## What needs to be done
Find the lines below holding the word "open" and copy each of them.

## Stored data
+-------+

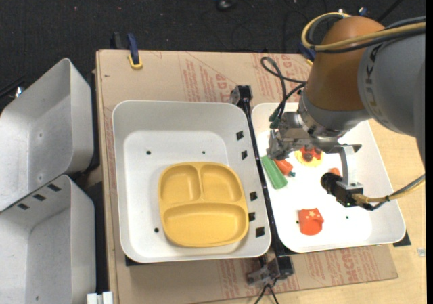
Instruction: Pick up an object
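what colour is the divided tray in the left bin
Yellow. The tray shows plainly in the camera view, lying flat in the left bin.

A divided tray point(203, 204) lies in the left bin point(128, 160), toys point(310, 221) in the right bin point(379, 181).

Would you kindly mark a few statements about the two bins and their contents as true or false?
1. The yellow divided tray lies in the left bin. True.
2. The green object lies in the left bin. False: it lies in the right bin, near its left wall.
3. The gripper hangs over the right bin. True.
4. The red-orange object is clamped in the gripper. False: it lies apart on the bin floor, nearer the front.
5. The yellow tray has a single undivided well. False: it has three compartments.
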`<state>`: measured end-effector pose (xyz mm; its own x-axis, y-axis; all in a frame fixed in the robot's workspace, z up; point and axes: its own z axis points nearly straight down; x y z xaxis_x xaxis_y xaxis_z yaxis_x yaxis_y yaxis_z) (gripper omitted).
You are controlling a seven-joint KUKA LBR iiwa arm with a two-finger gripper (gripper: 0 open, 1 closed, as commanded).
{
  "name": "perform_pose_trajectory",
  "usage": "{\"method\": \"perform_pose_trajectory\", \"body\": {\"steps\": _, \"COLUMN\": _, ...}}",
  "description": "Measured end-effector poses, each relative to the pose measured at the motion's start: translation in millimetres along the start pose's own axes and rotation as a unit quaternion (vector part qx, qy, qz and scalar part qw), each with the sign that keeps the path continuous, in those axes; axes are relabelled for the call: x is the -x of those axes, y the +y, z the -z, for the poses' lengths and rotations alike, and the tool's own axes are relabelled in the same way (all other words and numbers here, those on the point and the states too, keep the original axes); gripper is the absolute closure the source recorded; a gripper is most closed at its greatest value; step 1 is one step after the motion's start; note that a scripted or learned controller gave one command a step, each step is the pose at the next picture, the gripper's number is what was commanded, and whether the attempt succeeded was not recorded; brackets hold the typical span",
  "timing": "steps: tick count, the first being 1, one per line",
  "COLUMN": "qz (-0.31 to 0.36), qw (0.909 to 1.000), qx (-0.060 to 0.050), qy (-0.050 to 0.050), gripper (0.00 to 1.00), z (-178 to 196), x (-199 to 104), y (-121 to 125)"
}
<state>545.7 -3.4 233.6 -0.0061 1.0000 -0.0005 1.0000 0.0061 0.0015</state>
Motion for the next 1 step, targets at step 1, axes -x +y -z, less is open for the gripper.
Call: {"method": "perform_pose_trajectory", "body": {"steps": 1, "qz": 0.001, "qw": 1.0000, "qx": 0.000, "qy": 0.001, "gripper": 1.00, "z": -4.1, "x": -59.9, "y": 21.2}}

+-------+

## Problem solution
You are controlling a seven-joint KUKA LBR iiwa arm with a two-finger gripper (gripper: 0 open, 1 closed, as commanded).
Motion for the next 1 step, targets at step 1, axes -x +y -z, less is open for the gripper.

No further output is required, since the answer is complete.